Information was received from the healthcare professional (hcp) via the manufacturer representative regarding an event which occurred during a kyphoplasty procedure in a patient diagnosed with primary osteoporosis, compression fracture and intravertebral cleft.
It was reported that there was pulsatile bleeding when the bone access needle was inserted, and the inner cylinder was removed.
The physician waited for the bleeding to stop with the inner cylinder inserted for about 5 minutes, but the degree of bleeding did not change.
The guide pin and osteo introducer were inserted immediately, and cement was filled with bfd.
Balloon was not used with the highest priority being to obtain hemostasis.

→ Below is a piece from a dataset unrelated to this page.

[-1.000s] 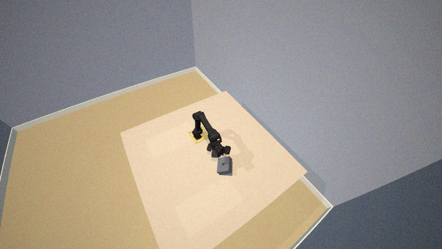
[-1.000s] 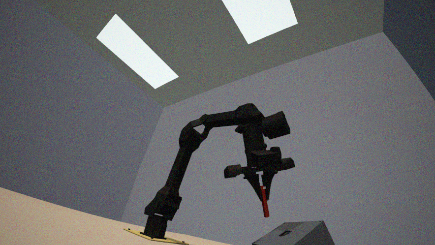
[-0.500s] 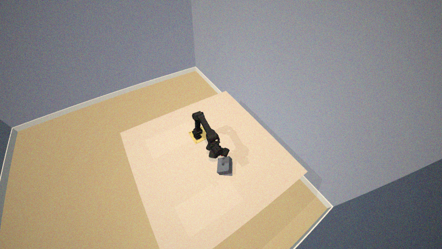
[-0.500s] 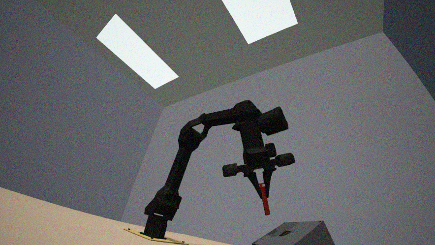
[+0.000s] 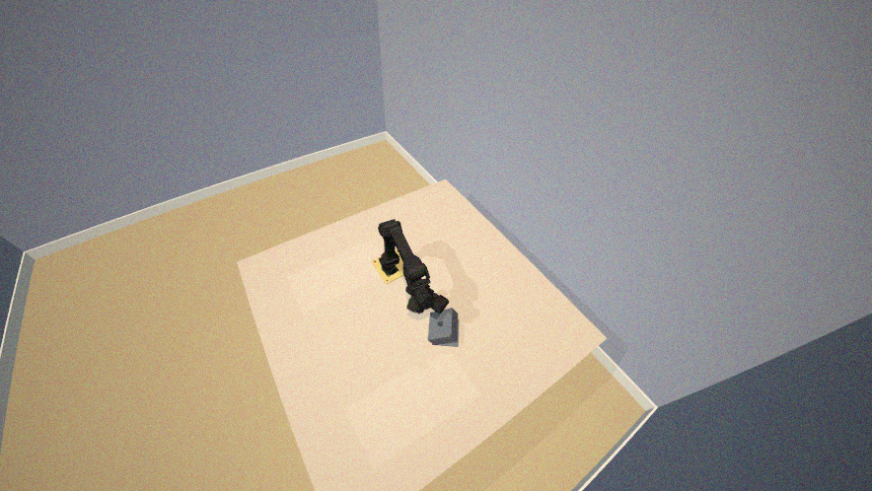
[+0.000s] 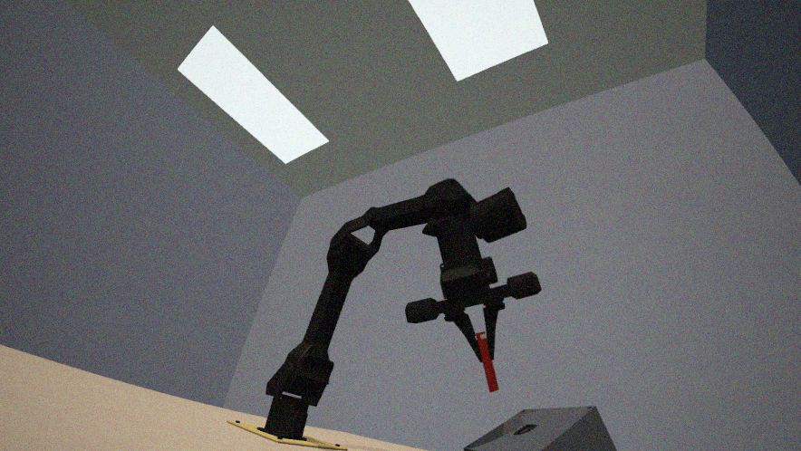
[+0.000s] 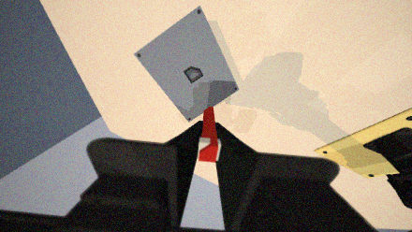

During cement filling, there was a lot of bleeding and cement leaked into the spinal canal from the damaged posterior wall.
In the preoperative evaluation, there was pulsatile bleeding due to the insertion of a bone access needle without noticing that there was an aneurysm in the vertebral body.
It was not a product defect.
There was a delay of less the 60 mins in the overall procedure.
The cement was mixed and stored as per ifu.
Patient is in hospital and is making satisfactory progress.
No neurological symptoms.
No patient injury / complication post-surgery.
Bone access needle included in the kit kpt1002.
Cement used for the surgery remains in patient.
Products will not be returned since they were discarded or remained in patient.
There was patient injury /complication.